# INSTRUCTIONS FOR THE TASK
Go over these records and count the lines with the string "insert" in them; the count is all that should be returned.

# GIVEN DATA
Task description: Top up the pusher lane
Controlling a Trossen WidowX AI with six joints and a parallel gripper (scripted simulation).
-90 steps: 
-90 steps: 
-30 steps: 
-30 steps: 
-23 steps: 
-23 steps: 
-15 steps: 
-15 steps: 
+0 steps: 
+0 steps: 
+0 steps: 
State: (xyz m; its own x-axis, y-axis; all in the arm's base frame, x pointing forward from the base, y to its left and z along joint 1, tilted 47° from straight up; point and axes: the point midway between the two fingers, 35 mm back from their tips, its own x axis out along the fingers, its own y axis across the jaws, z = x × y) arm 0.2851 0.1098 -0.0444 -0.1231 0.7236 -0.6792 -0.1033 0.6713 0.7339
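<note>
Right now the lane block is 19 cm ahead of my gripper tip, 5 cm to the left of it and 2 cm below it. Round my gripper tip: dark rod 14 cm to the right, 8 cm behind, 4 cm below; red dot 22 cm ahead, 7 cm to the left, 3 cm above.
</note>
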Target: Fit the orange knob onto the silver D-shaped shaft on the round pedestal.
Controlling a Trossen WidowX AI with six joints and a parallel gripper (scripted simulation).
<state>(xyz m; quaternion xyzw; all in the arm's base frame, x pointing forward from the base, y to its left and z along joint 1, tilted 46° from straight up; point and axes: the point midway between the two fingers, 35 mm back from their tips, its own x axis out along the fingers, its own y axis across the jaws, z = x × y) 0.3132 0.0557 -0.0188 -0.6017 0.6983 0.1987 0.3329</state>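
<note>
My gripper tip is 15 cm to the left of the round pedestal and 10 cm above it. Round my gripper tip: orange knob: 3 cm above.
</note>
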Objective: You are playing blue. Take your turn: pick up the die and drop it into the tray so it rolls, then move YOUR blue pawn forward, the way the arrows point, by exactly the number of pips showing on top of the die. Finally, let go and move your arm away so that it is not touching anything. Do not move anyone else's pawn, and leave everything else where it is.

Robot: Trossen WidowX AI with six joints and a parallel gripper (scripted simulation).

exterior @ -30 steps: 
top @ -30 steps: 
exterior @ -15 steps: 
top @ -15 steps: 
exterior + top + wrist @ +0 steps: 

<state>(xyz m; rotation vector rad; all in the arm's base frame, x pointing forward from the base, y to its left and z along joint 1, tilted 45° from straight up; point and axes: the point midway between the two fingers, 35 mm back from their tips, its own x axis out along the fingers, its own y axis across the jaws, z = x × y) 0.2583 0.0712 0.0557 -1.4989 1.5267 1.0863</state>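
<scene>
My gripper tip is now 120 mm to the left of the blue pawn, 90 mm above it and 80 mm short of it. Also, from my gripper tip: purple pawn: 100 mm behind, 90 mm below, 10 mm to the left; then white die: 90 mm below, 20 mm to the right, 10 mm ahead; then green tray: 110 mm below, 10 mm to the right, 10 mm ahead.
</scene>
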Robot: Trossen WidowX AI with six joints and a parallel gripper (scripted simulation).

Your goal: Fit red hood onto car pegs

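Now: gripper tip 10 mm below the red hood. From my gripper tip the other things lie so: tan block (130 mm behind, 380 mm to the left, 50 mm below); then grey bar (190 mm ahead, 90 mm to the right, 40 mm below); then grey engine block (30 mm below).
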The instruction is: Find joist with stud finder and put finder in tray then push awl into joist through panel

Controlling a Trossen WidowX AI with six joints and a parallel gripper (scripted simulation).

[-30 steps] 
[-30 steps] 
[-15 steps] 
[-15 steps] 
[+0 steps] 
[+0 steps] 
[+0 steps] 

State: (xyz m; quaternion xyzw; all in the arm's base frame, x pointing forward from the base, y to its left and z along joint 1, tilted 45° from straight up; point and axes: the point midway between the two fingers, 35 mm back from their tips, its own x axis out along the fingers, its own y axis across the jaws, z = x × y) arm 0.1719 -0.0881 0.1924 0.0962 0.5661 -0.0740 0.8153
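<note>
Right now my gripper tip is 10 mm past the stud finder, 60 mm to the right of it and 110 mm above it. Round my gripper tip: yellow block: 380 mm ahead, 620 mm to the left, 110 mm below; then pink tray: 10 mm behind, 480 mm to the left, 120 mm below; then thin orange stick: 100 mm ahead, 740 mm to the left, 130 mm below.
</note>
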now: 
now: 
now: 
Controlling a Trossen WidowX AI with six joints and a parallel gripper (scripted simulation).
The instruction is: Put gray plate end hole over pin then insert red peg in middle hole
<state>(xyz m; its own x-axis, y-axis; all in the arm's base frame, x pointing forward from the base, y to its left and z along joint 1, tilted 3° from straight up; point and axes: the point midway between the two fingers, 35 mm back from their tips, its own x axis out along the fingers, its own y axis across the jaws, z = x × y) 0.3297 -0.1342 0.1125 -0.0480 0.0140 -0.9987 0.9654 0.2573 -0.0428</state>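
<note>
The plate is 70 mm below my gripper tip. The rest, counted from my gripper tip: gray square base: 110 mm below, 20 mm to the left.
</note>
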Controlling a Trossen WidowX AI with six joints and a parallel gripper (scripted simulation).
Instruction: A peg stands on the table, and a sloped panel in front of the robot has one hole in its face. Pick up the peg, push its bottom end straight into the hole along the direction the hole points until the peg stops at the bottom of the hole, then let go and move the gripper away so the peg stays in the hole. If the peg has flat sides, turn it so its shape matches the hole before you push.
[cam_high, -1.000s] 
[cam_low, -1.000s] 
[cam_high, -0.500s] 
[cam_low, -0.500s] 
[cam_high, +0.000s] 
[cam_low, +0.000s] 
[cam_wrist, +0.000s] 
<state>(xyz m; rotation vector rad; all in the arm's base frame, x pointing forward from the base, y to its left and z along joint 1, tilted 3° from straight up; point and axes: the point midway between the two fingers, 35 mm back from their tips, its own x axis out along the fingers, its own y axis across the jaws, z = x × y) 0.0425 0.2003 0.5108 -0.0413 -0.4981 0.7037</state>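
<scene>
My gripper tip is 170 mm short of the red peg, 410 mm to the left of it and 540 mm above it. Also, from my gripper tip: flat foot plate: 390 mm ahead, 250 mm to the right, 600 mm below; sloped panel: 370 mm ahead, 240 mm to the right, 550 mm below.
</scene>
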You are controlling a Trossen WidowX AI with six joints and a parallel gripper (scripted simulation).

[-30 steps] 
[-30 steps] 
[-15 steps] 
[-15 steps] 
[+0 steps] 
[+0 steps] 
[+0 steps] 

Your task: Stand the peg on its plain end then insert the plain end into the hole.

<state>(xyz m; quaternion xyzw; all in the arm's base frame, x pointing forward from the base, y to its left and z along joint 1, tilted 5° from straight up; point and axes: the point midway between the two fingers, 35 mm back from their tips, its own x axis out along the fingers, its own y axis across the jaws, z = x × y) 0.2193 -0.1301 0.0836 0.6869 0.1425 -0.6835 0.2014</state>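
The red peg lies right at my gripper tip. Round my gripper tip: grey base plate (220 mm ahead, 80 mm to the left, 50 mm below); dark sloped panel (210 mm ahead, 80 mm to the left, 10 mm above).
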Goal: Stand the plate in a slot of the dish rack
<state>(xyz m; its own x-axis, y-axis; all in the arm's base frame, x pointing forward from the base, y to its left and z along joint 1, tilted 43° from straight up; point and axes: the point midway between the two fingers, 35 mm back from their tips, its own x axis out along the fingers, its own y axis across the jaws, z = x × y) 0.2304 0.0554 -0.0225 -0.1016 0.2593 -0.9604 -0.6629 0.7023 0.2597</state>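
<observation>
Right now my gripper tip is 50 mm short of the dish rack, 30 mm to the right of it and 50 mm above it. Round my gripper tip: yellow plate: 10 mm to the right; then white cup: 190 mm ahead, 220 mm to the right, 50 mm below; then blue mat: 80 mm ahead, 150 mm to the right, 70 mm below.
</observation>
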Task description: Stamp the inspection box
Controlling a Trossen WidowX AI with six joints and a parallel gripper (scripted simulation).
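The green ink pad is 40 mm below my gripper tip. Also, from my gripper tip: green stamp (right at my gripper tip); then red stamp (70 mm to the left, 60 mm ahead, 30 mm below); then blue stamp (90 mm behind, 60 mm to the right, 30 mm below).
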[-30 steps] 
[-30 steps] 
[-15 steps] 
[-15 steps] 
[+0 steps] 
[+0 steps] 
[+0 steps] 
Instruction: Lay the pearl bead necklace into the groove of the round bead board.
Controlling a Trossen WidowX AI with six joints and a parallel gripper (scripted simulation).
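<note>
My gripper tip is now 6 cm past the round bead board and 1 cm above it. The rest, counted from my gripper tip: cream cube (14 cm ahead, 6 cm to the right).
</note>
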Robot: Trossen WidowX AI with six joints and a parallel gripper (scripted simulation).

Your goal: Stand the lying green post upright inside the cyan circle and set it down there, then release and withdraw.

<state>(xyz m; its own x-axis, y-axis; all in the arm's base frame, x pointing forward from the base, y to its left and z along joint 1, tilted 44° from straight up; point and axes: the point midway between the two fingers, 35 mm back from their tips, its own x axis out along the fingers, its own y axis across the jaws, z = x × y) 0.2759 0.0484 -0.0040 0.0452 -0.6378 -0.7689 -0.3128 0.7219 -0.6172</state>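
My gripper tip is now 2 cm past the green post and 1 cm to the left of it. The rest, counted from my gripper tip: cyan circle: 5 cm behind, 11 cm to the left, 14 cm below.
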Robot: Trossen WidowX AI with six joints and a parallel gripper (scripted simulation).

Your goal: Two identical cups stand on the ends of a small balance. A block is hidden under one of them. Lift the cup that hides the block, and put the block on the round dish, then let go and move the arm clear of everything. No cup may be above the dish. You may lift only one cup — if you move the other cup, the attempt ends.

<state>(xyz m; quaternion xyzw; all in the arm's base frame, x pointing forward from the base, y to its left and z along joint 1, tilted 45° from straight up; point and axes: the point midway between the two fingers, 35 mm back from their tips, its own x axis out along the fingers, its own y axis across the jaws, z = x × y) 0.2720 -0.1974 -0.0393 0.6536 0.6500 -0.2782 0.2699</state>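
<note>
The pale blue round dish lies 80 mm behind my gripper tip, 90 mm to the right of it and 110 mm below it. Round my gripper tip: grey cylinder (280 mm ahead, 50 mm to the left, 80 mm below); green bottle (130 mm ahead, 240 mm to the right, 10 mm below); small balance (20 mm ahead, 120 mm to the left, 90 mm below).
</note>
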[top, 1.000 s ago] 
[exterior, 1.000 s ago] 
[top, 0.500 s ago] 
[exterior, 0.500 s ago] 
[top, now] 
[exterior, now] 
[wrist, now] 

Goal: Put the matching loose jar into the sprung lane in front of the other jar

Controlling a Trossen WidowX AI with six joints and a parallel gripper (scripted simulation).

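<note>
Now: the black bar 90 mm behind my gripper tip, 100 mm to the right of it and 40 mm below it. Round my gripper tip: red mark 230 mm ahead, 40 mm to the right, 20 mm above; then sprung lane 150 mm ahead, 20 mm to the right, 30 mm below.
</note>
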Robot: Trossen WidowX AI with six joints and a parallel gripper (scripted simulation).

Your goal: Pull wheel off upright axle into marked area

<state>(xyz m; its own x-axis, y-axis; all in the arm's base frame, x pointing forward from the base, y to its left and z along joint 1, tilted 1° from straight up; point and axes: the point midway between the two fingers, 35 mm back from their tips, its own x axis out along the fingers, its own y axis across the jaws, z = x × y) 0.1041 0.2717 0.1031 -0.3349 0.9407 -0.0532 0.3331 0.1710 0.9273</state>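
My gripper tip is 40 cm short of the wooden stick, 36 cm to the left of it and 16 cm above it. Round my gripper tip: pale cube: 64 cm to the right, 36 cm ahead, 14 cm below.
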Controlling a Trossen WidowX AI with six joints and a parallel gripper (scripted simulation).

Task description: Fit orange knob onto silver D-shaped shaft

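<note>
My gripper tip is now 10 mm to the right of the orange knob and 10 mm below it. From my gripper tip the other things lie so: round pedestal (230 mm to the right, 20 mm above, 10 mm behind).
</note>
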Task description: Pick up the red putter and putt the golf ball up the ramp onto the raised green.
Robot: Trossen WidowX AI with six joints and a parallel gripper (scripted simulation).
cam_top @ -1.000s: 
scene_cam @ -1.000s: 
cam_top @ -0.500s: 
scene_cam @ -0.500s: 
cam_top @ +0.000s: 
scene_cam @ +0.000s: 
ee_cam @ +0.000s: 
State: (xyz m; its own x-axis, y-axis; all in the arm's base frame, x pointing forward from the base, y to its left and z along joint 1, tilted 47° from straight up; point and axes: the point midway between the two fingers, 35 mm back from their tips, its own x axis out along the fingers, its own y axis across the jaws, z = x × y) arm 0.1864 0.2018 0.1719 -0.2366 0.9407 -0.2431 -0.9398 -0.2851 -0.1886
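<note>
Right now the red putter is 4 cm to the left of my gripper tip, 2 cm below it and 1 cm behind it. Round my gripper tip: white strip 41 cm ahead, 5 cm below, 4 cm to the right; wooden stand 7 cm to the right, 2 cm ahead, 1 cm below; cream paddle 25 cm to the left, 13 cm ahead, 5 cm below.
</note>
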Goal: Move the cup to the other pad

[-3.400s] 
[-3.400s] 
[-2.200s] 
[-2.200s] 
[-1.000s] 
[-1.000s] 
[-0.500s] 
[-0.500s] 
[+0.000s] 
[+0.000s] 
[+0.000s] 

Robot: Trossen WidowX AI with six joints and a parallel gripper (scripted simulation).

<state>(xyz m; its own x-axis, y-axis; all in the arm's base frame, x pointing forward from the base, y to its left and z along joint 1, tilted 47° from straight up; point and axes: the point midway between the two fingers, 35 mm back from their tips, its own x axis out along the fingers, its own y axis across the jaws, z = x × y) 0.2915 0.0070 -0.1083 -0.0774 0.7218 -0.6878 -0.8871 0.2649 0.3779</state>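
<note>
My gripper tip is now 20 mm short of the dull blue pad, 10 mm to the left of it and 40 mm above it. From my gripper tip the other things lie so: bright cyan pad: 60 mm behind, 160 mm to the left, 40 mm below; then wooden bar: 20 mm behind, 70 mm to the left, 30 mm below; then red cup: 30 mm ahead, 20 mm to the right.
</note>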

# SOLUTION FOR THIS EXERCISE
2